EXERCISE AIM -
Every record below, from the first line to the last, is to be set down again exactly.

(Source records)
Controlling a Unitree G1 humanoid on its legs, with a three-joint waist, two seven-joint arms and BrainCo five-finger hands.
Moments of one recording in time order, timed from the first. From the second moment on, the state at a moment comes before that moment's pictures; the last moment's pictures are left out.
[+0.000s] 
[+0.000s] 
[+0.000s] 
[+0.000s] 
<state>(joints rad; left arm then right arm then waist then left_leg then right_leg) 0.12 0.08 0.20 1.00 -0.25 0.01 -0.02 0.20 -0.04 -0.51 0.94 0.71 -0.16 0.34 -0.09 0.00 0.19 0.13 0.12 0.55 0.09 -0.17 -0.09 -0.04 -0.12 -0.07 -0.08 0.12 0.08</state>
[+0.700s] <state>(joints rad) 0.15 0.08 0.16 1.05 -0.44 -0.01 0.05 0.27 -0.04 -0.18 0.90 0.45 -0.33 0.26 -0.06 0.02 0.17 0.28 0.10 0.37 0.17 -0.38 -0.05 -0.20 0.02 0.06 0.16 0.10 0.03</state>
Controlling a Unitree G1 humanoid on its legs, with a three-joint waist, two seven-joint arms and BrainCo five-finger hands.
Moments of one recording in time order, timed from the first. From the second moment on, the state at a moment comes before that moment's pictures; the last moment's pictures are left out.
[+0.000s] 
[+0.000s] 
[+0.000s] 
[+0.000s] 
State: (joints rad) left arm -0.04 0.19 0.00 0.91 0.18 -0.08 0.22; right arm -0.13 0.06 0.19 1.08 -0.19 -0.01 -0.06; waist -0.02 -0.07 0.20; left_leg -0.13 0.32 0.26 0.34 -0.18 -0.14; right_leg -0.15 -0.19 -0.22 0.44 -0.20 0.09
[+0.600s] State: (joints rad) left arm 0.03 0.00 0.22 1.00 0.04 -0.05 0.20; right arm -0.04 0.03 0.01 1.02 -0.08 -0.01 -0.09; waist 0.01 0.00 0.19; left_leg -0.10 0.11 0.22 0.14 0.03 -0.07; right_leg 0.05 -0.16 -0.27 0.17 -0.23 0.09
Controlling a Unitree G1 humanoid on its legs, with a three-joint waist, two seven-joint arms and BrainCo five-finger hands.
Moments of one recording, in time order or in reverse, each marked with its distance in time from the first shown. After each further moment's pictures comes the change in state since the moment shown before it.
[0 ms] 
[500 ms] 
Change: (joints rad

TASK ANSWER -
Controlling a Unitree G1 humanoid on its legs, with a three-joint waist, two seven-joint arms and BrainCo five-finger hands.
Moments of one recording in time order, timed from the first. From the second moment on, the state at a moment comes before that moment's pictures; the last moment's pictures are left out.
[+0.000s] 
[+0.000s] 
[+0.000s] 
[+0.000s] 
<state>(joints rad; left arm then right arm then waist then left_leg then right_leg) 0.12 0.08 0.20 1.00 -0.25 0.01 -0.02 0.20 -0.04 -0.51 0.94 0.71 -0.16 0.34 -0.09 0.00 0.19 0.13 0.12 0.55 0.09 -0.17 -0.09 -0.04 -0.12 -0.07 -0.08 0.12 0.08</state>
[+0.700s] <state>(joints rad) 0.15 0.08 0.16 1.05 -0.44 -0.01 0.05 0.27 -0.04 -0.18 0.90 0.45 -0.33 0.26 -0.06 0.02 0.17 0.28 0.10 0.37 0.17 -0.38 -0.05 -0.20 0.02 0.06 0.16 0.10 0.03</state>
Controlling a Unitree G1 humanoid on its legs, with a three-joint waist, two seven-joint arms and BrainCo five-finger hands.
Moments of one recording in time order, timed from the first. From the second moment on, the state at a moment comes before that moment's pictures; the last moment's pictures are left out.
[+0.000s] 
[+0.000s] 
[+0.000s] 
[+0.000s] 
State: (joints rad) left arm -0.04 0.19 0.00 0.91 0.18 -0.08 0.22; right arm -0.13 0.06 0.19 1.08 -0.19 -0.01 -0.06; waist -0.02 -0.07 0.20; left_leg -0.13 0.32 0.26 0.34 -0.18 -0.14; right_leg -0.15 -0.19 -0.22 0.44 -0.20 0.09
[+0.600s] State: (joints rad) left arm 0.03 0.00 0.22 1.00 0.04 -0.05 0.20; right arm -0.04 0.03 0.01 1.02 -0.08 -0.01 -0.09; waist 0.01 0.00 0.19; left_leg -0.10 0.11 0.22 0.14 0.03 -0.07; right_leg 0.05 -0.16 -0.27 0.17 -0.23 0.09
Controlling a Unitree G1 humanoid on its legs, with a three-joint waist, two seven-joint arms and BrainCo five-finger hands.
Moments of one recording, in time order or in reverse, each marked with its distance in time from the first shown. After each further moment's pictures comes the change in state since the moment shown before it.
[0 ms] 
[500 ms] 
Change: (joints rad

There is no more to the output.